GOAL OF THE EXERCISE -
With "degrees" as the search word, show every line of the material that has it.

STORED DATA -
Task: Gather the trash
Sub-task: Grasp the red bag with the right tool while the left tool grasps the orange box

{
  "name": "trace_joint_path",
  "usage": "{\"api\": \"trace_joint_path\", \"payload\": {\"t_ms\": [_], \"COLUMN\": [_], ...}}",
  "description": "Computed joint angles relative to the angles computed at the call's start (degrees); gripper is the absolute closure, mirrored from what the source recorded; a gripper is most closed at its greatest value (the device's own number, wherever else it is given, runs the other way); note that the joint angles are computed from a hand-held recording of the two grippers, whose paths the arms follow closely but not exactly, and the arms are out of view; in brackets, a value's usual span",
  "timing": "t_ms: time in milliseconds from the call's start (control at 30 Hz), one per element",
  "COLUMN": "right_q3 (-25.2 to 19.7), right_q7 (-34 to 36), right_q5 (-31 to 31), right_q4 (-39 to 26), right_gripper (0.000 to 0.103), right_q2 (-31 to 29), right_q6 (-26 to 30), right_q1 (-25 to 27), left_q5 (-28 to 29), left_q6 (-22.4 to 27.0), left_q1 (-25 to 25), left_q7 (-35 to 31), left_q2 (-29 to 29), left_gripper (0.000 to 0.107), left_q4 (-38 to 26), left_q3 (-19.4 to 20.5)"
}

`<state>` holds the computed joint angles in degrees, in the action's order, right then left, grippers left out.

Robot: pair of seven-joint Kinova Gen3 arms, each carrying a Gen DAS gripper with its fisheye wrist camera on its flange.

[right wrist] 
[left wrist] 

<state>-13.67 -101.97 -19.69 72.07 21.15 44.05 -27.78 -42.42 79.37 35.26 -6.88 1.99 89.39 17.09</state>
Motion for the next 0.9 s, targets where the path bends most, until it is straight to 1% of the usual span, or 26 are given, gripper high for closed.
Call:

TASK RESULT -
  "description": "Computed joint angles relative to the angles computed at the call's start (degrees); gripper is the absolute closure, mirrored from what the source recorded; a gripper is most closed at its greatest value (the device's own number, wherever else it is given, runs the other way); note that the joint angles are computed from a hand-held recording of the two grippers, whose paths the arms follow closely but not exactly, and the arms are out of view; in brackets, a value's usual span",
`<state>` holds the computed joint angles in degrees, in the action's order, right then left, grippers left out.

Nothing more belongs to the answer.